### Work to complete
Retype all of the material exactly, leaving no line out.

### Data excerpt
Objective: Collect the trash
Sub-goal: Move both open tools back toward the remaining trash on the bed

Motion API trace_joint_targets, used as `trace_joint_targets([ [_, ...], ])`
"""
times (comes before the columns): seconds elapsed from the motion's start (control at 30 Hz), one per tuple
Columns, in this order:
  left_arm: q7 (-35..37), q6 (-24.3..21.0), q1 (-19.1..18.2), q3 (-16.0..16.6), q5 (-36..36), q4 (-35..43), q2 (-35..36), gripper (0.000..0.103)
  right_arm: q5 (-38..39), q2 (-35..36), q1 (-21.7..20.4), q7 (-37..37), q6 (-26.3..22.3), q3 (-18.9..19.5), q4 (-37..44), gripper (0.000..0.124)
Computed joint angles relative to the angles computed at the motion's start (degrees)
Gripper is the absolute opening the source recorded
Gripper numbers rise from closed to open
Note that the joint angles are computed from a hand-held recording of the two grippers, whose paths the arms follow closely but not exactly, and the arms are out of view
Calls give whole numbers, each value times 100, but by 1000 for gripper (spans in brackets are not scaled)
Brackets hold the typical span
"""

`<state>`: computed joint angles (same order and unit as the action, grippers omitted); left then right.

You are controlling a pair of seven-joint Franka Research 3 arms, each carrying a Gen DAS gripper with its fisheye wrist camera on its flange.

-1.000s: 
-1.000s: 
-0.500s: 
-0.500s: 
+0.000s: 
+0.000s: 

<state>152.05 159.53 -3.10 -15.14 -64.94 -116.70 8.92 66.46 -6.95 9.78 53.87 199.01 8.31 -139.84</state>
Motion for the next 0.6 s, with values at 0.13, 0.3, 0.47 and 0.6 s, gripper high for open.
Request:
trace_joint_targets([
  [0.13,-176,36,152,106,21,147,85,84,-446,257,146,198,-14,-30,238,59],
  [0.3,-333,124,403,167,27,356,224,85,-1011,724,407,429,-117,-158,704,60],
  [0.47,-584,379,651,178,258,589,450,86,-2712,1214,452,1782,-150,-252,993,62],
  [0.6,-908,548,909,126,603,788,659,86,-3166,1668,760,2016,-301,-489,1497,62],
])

### Response below
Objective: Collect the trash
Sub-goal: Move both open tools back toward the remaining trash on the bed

Motion API trace_joint_targets, used as `trace_joint_targets([ [_, ...], ])`
"""
times (comes before the columns): seconds elapsed from the motion's start (control at 30 Hz), one per tuple
Columns, in this order:
  left_arm: q7 (-35..37), q6 (-24.3..21.0), q1 (-19.1..18.2), q3 (-16.0..16.6), q5 (-36..36), q4 (-35..43), q2 (-35..36), gripper (0.000..0.103)
  right_arm: q5 (-38..39), q2 (-35..36), q1 (-21.7..20.4), q7 (-37..37), q6 (-26.3..22.3), q3 (-18.9..19.5), q4 (-37..44), gripper (0.000..0.124)
Computed joint angles relative to the angles computed at the motion's start (degrees)
Gripper is the absolute opening the source recorded
Gripper numbers rise from closed to open
Note that the joint angles are computed from a hand-held recording of the two grippers, whose paths the arms follow closely but not exactly, and the arms are out of view
Calls give whole numbers, each value times 100, but by 1000 for gripper (spans in brackets are not scaled)
Brackets hold the typical span
"""

`<state>`: computed joint angles (same order and unit as the action, grippers omitted); left then right.

You are controlling a pair of seven-joint Franka Research 3 arms, each carrying a Gen DAS gripper with its fisheye wrist camera on its flange.

-1.000s: 
-1.000s: 
-0.500s: 
-0.500s: 
+0.000s: 
+0.000s: 

<state>152.05 159.53 -3.10 -15.14 -64.94 -116.70 8.92 66.46 -6.95 9.78 53.87 199.01 8.31 -139.84</state>
Motion for the next 0.6 s, with values at 0.13, 0.3, 0.47 and 0.6 s, gripper high for open.
Request:
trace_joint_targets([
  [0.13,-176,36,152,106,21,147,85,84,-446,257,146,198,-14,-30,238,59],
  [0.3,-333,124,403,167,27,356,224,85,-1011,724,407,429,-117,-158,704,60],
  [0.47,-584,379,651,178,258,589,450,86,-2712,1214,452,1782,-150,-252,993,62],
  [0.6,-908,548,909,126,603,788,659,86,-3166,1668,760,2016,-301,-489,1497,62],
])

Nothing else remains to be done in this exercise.